Algorithm, Simple Circuit Add Natural Voice To A Design
Working on an embedded project? An 8-bit microcontroller with a pulse (PWM) peripheral can provide a low-cost and easy solution to adding natural voice to your next embedded endeavor.
We recently implemented this technique in SuitSat-1 (see "Latest Radio Amateur Satellite Is No Empty Suit," March 16, 2006, p. 25). Listeners could hear recordings of schoolchildren saying "greetings from space," as well as telemetry readings (time, temperature, and battery voltage).
One way to encode speech is through a technique called adaptive differential pulse code modulation (ADPCM), which digitizes analog signals. ADPCM takes advantage of the high correlation between consecutive speech samples and encodes the difference between a predicted sample and the speech sample. It also provides an efficient compression with quality speech playback.
An algorithm developed by the Interactive Multimedia Association (IMA) significantly reduces the conversion's mathematical complexity by simplifying many of the operations and using table lookups where appropriate. Consequently, it's a good choice for 8-bit microcontrollers.
A custom-written PC conversion program converts standard audio files to the ADPCM format used by the system. In this case, the data is a 16-bit unsigned integer with an 8-kHz sample rate. The data is stored in the flash file system.
The figure shows the hardware for this system. The microcontroller addresses the voice file for playback from memory and decodes the file using the PWM module. The output of the PWM module is low-pass filtered at a 4000-Hz band pass. The resulting analog signal can be amplified and played through a speaker.
To make playback interactive, the voice snippets are separated into individual, addressable files. For example, to speak a numeric value for temperature, the numbers one through nine, 10 through 19, 20, 30, 40, 50, 60, 70, 80, and 90 are recorded in separate files. So when the temperature is 21°, the voice will speak two files one after the other: twenty-one. A simple file system is used to store and retrieve the individual ADPCM voice files.
The amount of memory needed to store the voice files depends on the number of bits, the sample rate, and the amount stored. For toll-quality sound, the number of bits is 16 at a rate of 8000 samples per second. (This equates to a 4000-Hz bandwidth.) Thus, the size of one second of voice is 16,000 bytes.
Once the voice file is encoded with the IMA ADPCM algorithm, the file compresses to one-quarter its original size. Depending on the amount of voice needed for a project, it can be stored in the program memory of the microcontroller or an external serial flash memory. Therefore, a 1-Mbit (128-kbyte) serial flash memory can hold approximately 32 seconds of voice.
The adpcm.c source file, which contains the definition of the ADPCMDecoder function, is available at ED Online 12167 at www.electronicdesign.com. The adpcm.h code file is available online as well.

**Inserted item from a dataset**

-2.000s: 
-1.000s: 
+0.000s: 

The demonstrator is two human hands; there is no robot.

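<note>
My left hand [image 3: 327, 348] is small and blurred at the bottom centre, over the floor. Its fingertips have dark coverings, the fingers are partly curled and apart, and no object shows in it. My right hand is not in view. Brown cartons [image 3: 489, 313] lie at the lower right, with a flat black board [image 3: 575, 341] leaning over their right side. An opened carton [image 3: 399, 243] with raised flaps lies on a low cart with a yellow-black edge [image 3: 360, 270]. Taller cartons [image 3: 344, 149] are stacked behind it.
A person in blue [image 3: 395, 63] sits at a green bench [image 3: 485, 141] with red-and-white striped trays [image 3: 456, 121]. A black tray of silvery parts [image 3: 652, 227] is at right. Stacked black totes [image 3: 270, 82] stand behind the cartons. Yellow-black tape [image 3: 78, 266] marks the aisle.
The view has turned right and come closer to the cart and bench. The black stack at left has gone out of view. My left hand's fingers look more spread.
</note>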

The ADPCM transformation uses a table lookup to combine the prior state with the next data item in the ADPCM data stream in order to return the 16-bit result that's used to drive the PWM. It also modifies the structure so that the next iteration will be based on this result. The process can be done quickly, leaving plenty of headroom for the rest of the application. A more detailed explanation of the use of ADPCM can be found at www.microchip.com/stellent/idcplg?IdcService=SS_GET_PAGE&nodeId=1824&appnote=en011118.

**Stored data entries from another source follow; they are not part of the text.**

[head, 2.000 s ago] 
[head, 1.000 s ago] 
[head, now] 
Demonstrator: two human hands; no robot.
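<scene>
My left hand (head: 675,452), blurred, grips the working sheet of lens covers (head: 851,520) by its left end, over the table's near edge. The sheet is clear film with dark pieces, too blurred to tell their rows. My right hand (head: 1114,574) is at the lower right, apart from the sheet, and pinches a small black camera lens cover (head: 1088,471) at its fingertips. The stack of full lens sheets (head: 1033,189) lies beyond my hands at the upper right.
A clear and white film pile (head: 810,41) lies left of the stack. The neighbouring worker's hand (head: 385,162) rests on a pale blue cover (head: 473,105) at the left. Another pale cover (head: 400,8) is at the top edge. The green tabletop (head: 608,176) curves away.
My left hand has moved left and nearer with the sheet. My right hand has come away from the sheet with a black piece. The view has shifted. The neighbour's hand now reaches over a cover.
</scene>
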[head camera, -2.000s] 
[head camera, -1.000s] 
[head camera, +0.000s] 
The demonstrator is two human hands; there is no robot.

With a little effort in recording voices, encoding them in ADPCM format, and storing them in memory, an embedded project can indeed have a natural voice. But it doesn't stop there. Since voicefiles are merely recordings, various chimes, tones, and buzzing sounds can be introduced. The only limit is your imagination. Now, go ahead and enhance the user experience of your next project.